We can filter the information needed and and count the number of times a particular produce or product appears in the data frame.
df_items <- long_df %>% select(Items, Sell_Item)
freq_items <- df_items %>% group_by(Items) %>%
filter(Sell_Item=="Y") %>%
count(Sell_Item) %>%
arrange(desc(n))
kable(freq_items) %>% kable_styling(bootstrap_options = "striped", full_width = F)
Items | Sell_Item | n |
---|---|---|
Vegetables | Y | 5698 |
Bakedgoods | Y | 5172 |
Fruits | Y | 4799 |
Honey | Y | 4768 |
Jams | Y | 4735 |
Herbs | Y | 4565 |
Eggs | Y | 4400 |
Flowers | Y | 4002 |
Soap | Y | 3983 |
Plants | Y | 3830 |
Crafts | Y | 3636 |
Prepared | Y | 3585 |
Meat | Y | 3230 |
Cheese | Y | 2878 |
Poultry | Y | 2654 |
Organic | Y | 2385 |
Coffee | Y | 2090 |
Maple | Y | 1892 |
Nuts | Y | 1737 |
Trees | Y | 1638 |
Seafood | Y | 1452 |
Juices | Y | 1442 |
Mushrooms | Y | 1395 |
PetFood | Y | 1127 |
Wine | Y | 1017 |
Beans | Y | 861 |
WildHarvested | Y | 855 |
Grains | Y | 848 |
Nursery | Y | 324 |
Tofu | Y | 232 |
Alternately, we can create a frequency table to count the number of markets that sell a particular type of produce or product.

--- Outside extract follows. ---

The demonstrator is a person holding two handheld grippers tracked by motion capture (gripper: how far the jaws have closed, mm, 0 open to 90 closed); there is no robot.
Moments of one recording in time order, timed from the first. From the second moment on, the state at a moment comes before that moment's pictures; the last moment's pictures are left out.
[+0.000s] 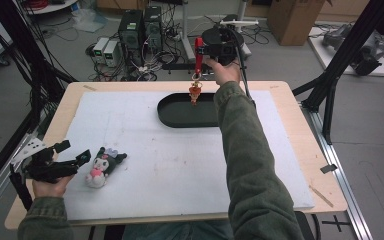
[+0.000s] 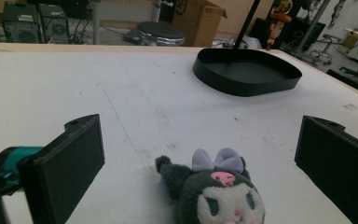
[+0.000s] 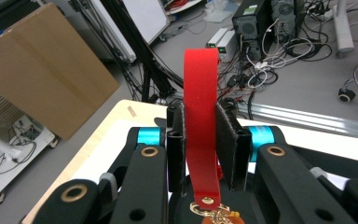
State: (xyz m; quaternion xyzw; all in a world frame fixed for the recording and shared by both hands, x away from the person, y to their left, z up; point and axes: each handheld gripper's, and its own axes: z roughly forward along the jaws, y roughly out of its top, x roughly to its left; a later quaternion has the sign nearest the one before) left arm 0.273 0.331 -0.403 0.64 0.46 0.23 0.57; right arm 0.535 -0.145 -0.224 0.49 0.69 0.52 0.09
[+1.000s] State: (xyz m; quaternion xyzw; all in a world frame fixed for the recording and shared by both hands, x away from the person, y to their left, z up) left arm 0.276 0.333 -0.403 0.63 0.47 0.24 0.57; right arm 0.540 -0.130 -0.253 0.46 0.71 0.50 0.20
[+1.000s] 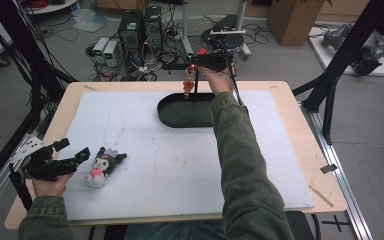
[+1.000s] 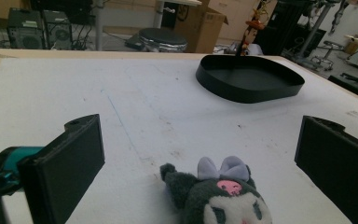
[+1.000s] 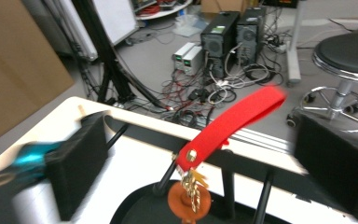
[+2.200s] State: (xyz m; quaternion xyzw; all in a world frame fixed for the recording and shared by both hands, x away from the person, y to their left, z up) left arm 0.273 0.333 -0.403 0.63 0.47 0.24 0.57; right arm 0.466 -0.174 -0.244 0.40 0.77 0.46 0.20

This seems a less efficient approach because we have to perform more transformations to the data.
factor(df_items)
## Items Sell_Item
## <NA> <NA>
## 2 Levels: c("Organic", "Organic", "Organic", "Bakedgoods", "Bakedgoods", "Cheese", "Cheese", "Crafts", "Crafts", "Flowers", "Flowers", "Eggs", "Eggs", "Seafood", "Seafood", "Herbs", "Herbs", "Vegetables", "Vegetables", "Honey", "Honey", "Jams", "Jams", "Maple", "Maple", "Meat", "Meat", "Nursery", "Nursery", "Nuts", "Nuts", "Plants", "Plants", "Poultry", "Poultry", "Prepared", "Prepared", "Soap", "Soap", "Trees", "Trees", "Wine", "Wine", "Coffee", "Coffee", "Beans", "Beans", "Fruits", "Fruits", "Grains", "Grains", \n"Juices", "Juices", "Mushrooms", "Mushrooms", "PetFood", "PetFood", "Tofu", "Tofu", "WildHarvested", "WildHarvested") ...
tb <- table(df_items)
kable(head(tb))%>% kable_styling(bootstrap_options = "striped", full_width = F)
N | Y | |
---|---|---|
Bakedgoods | 3563 | 5172 |
Beans | 7874 | 861 |
Cheese | 5857 | 2878 |
Coffee | 6645 | 2090 |
Crafts | 5099 | 3636 |
Eggs | 4335 | 4400 |
tb <- as.data.frame(tb)
str(tb)
## 'data.frame': 60 obs. of 3 variables:
## $ Items : Factor w/ 30 levels "Bakedgoods","Beans",..: 1 2 3 4 5 6 7 8 9 10 ...
## $ Sell_Item: Factor w/ 2 levels "N","Y": 1 1 1 1 1 1 1 1 1 1 ...
## $ Freq : int 3563 7874 5857 6645 5099 4335 4733 3936 7887 4170 ...
tb <- tb %>% filter(tb$Sell_Item=="Y") %>% select(Items, Freq) %>%
arrange(desc(Freq))
kable(tb) %>% kable_styling(bootstrap_options = "striped", full_width = F)
Items | Freq |
---|---|
Vegetables | 5698 |
Bakedgoods | 5172 |
Fruits | 4799 |
Honey | 4768 |
Jams | 4735 |
Herbs | 4565 |
Eggs | 4400 |
Flowers | 4002 |
Soap | 3983 |
Plants | 3830 |
Crafts | 3636 |
Prepared | 3585 |
Meat | 3230 |
Cheese | 2878 |
Poultry | 2654 |
Organic | 2385 |
Coffee | 2090 |
Maple | 1892 |
Nuts | 1737 |
Trees | 1638 |
Seafood | 1452 |
Juices | 1442 |
Mushrooms | 1395 |
PetFood | 1127 |
Wine | 1017 |
Beans | 861 |
WildHarvested | 855 |
Grains | 848 |
Nursery | 324 |
Tofu | 232 |
In addition to a frequency table, we can also graph a bar plot of the number of markets that sell a particular type of produce (or product).
barplot(tb$Freq, main = "U.S. Farmers Market",
ylab = "Frequency",
names.arg = tb$Items,
las=2,
col = "blue")
Data shows that most of the markets sell vegetables and baked goods.